Following assessment of the microbiome data, the first aim of the project, metabolomic analysis begins, he says. This will include the search for associations between lifestyle, diet, medications, genetic variation and gene expression data (from a collaboration with researchers at the University of Virginia) and microbiome diversity. “It gets trickier and trickier when you get into multi-omics assessment and start mixing data from genetic and biology domains [endeavoring to reach] … interesting and meaningful conclusions.”
Mas-Lloret says the plan is to use familiar statistical approaches and adapt them to the dataset. One potential approach is Mendelian randomization to know if the presence of bacteria is causing colorectal cancer or if colorectal cancer is favoring the presence of the bacteria.
A metabolome assessment will follow to look for connections between metabolites, the microbiome and host characteristics. “The idea here is to analyze the metabolome of plasma … and that can be done in several ways—a targeted approach where we search for specific metabolites or untargeted where we look at what is there in a more unsupervised way,” says Mas-Lloret. A combination approach is most likely, he adds, or the data may be too complex to analyze at all.

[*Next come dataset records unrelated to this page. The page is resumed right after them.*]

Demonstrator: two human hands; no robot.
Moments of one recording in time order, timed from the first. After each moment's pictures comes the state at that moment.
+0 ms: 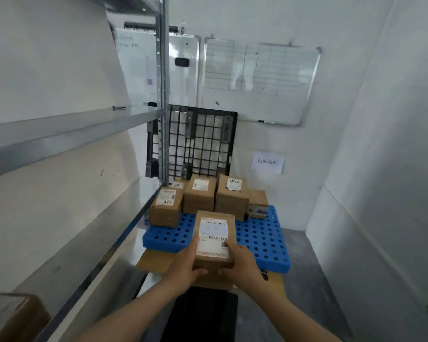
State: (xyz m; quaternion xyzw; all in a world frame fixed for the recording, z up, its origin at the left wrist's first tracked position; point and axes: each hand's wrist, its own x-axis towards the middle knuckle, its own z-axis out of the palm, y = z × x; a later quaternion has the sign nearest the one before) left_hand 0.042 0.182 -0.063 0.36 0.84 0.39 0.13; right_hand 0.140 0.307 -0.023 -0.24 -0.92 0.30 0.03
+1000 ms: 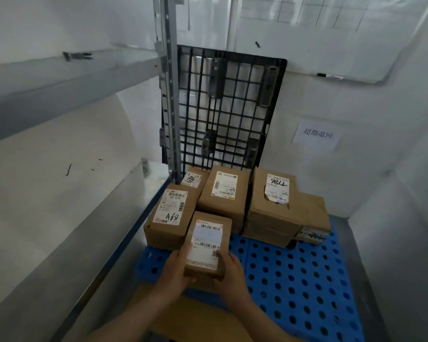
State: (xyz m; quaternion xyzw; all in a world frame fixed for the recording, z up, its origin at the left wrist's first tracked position) left_hand -0.213 0.282 -0.171 0.23 0.87 0.40 0.19; right_hand -0.127 0.412 -0.132 -0.24 -0.88 0.41 -0.05
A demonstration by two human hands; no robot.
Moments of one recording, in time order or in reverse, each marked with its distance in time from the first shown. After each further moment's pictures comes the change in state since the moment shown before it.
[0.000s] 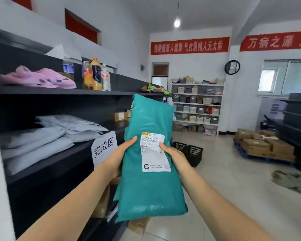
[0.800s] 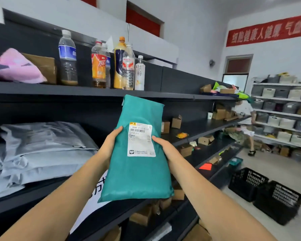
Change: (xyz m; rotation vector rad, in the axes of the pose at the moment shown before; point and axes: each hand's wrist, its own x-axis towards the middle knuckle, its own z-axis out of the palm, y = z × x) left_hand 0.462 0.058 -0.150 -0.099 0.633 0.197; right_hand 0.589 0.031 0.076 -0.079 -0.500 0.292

The ultimate goal is to come up with colorectal cancer risk models that incorporate lifestyle, genetics, microbiome and metabolomics data. “In the future, we may be able to produce a model you can feed microbiome data or diet data to learn the likelihood of a person developing adenoma or colon cancer.
“But we still need all the data,” he quickly adds, “and we have to establish statistical relationships and then find a good method to develop a predictive model.” Delays in data acquisition due to the COVID-19 pandemic have made it hard to say whether the model will be achieved by the original 2021 target date.